If you ask a simple question in such a way, you’ll get the answer you want.

Many people are convinced that that government figures are fudged to look good. I’m also of the belief that some not-for-profits* are often disguised as social enterprises do the same thing, by asking the simple question.

How many people have you helped with your social business? Answer 50.

That doesn’t necessarily mean 50 people have changed (not re-offended, settled into a job, stayed sober, been clean). That just means they say they have.

People want to believe they hype that ALL not-for-profits/charities/social businesses are saints and believe the hype. I know many regular businesses that do much uncredited work for the community and causes.

There were more Scared Straight documentaries that continued with the positive outcome theory. One person featured on that first programme offended soon after & got caught decades later when he was convicted of theft and DNA was collected.

* What a term! An organisation needs to make profit in order to do good.

American Airlines took 1 olive out of their salads & saved $500,000

(and added a row of seats, as I recall). 

 

Failure Drives Innovation

3 groups are asked to come with ideas:

  1. One asked to brainstorm

  2. Second had no guidelines given

  3. Third asked to question & pull apart others ideas

Last one came up with 25% more ideas.

Dyson,  Dropbox, windup radio, ATM, collapsible buggy all dreamt up due to one person having a frustrating problem. 

Some people change the world, others are footnotes on the patent catalogue. 

James Dyson says when he goes to patent, someone else has always done it first, his has to be a little different.

 

Cultures without the blame culture report more errors but make less of them.

The tragic death of baby Peter Connelly who died in the hands of his mother, her partner and his brother resulted in a media witch hunt for Social Services, rather than the culprits. This bought about death threats to the head and her family. Worse, social workers were so scared of getting the blame again, those that stayed in the profession, removed more children from families, and there weren’t enough foster parents available to look after them. A huge knock-on effect of the media's reporting caused chaos where more care was needed.
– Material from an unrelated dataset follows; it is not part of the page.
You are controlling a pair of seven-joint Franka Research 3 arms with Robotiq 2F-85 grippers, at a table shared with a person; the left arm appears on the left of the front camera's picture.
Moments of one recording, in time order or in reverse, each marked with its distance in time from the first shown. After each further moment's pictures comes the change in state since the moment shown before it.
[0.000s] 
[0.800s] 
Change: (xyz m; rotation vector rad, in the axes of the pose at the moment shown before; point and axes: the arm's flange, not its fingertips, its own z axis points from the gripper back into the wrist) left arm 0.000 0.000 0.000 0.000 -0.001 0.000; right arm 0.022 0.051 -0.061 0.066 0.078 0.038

The first pilot  in history to be put on trial committed suicide years after being found guilty despite doing everything he could in exceptional circumstances & saving the day by landing the BA flight in safety back in 1989. It could have gone terribly wrong, but it didn’t. He was only fined £2000 which leads us to think the judge didn’t think it should have gone to trial.

Both of these two stories clearly ended with intelligent people bought into depression by the blame culture. Imagine what may have been?

 

Note at Republic national bank of new York:

  1. enthusiasm

  2. disillusionment

  3. panic

  4. search for the guilty

  5. punishment of the innocence

  6. rewards for the uninvolved

= the 6 phases of a project

Failure 

I never use the F-word so reading about so much of it has resulted in my being outside the proverbial comfort zone. I’ve always said I don’t want to fail in order to succeed, but in reality, of course I have done that many times. I’ve learnt from it, done things better but never uttered the F-word out loud.

Interestingly, Japan and China are the least entrepreneurial due to failure being frowned upon in those countries. It’s taken as a sign you haven't got what it takes. 

At the opposite end of the scale, in the USA it is possibly celebrated. Henry Ford and the like have all talked about failures. 

David Beckham learnt from his mistake in the 1998 world cup. He was knocked down – had his hair pulled too, it turns out – but he knew like we all did, he shouldn’t have kicked back which resulted in a red card. But he went on to win the treble with his club next season. He says ‘what's life about other than learning from your mistakes?’.